Over 1 year, the copper intrauterine device is currently the most cost-effective emergency contraception option. Policy makers and health care insurance companies should consider the potential for long-term savings when women seeking emergency contraception can promptly obtain whatever contraceptive best meets their personal preferences and needs; this will require removing barriers and promoting access to intrauterine devices at emergency contraception visits.

摘要

背景

铜宫内节育器是最有效的紧急避孕形式,也可以提供长期避孕。左炔诺孕酮宫内节育器也已在寻求紧急避孕的女性中与口服左炔诺孕酮联合进行研究。然而,宫内节育器的前期成本高于口服方法,如依托孕烯和左炔诺孕酮。有资金限制的医疗保健支付者和决策者(例如,医疗保健保险公司、政府项目)必须确定宫内节育器紧急避孕方法的更高效果是否值得额外成本。

目的

我们旨在从美国支付者的角度比较 4 种紧急避孕策略——依托孕烯、口服左炔诺孕酮、铜宫内节育器和口服左炔诺孕酮加同日左炔诺孕酮宫内节育器——在 1 年内的成本效益。

研究设计

使用 1000 名寻求紧急避孕的女性的 1000 名女性的 Markov 模型,在 1 年内估计成本(2017 年美元)和妊娠情况。每 28 天周期,该模型估计因紧急避孕失败和随后使用避孕方法而导致的妊娠结局(即活产、异位妊娠、自然流产或人工流产)的预测妊娠结局数量。模型输入源自已发表的文献和国家来源。如果增量成本效益比(即预防 1 次额外妊娠的成本)低于美国妊娠结局的加权平均成本(5167 美元),则认为紧急避孕策略具有成本效益。从 1000 次概率模型迭代中计算增量成本效益比和作为最具成本效益的紧急避孕策略的概率。单因素敏感性分析用于检查紧急避孕、后续避孕和妊娠结局的成本以及模型概率的不确定性。

结果

在 1000 名寻求紧急避孕的女性中,模型估计依托孕烯的直接医疗费用为 122.8 万美元,137 次意外妊娠,而口服左炔诺孕酮的直接医疗费用为 127.9 万美元,150 次意外妊娠,铜宫内节育器的直接医疗费用为 137.6 万美元,61 次意外妊娠,口服左炔诺孕酮加同日左炔诺孕酮宫内节育器的直接医疗费用为 155.8 万美元,63 次意外妊娠。

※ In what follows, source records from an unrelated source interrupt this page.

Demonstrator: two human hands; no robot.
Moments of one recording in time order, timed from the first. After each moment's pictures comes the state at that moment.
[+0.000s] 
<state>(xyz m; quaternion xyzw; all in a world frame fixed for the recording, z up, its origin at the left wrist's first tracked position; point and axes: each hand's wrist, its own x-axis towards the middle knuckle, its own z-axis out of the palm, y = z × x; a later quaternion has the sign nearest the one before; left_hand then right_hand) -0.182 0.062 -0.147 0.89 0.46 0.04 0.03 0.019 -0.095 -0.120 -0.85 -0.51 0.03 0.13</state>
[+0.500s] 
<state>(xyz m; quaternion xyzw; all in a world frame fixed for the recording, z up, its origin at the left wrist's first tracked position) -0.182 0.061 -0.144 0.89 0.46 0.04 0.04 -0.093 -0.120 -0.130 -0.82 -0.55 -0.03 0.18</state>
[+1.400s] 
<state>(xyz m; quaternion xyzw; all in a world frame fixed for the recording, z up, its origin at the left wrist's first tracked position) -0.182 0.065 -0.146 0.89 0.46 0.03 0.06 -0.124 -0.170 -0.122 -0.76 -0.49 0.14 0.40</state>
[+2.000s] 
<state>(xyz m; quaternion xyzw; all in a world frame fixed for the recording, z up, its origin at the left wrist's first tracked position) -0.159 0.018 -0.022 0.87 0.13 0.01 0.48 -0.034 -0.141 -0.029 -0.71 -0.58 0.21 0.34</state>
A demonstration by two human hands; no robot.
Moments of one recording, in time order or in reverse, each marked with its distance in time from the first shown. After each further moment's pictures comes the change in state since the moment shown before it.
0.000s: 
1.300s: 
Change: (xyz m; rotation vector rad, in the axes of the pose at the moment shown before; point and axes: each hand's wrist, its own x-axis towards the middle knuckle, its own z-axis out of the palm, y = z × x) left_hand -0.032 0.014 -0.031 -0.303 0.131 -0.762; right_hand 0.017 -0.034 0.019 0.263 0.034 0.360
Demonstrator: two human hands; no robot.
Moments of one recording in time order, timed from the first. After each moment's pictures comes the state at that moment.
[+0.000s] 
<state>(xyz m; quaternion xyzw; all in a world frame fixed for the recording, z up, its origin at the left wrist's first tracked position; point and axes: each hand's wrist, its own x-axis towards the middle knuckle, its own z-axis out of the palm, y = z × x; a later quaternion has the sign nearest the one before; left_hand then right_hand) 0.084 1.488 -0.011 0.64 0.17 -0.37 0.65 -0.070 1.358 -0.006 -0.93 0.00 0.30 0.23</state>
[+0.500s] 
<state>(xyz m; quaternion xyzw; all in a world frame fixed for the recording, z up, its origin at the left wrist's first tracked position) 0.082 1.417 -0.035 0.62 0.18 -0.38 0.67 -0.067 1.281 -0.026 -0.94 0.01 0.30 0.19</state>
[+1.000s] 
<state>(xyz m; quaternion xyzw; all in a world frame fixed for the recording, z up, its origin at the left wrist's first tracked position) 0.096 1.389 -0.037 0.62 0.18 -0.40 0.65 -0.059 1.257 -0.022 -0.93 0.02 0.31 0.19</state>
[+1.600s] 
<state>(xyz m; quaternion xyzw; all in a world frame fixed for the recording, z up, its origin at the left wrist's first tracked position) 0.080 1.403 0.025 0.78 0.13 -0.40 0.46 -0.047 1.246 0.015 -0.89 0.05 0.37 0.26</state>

铜宫内节育器在大多数(63.9%)模型迭代中是最具成本效益的紧急避孕策略,与依托孕烯相比,每预防 1 例妊娠额外花费 1957 美元。模型估计对宫内节育器成本的变化最为敏感(宫内节育器成本较高时,口服左炔诺孕酮加同日左炔诺孕酮宫内节育器成为最具成本效益的选择)和活产成本(成本较低时,依托孕烯成为最具成本效益的选择)。当人口中肥胖女性的比例增加时,铜宫内节育器的成本效益变得更加明显。

结论

在 1 年内,铜宫内节育器目前是最具成本效益的紧急避孕选择。政策制定者和医疗保健保险公司应考虑在寻求紧急避孕的女性能够及时获得最符合其个人偏好和需求的任何避孕方法时可能带来的长期节省;这将需要消除障碍并促进在紧急避孕就诊时获得宫内节育器。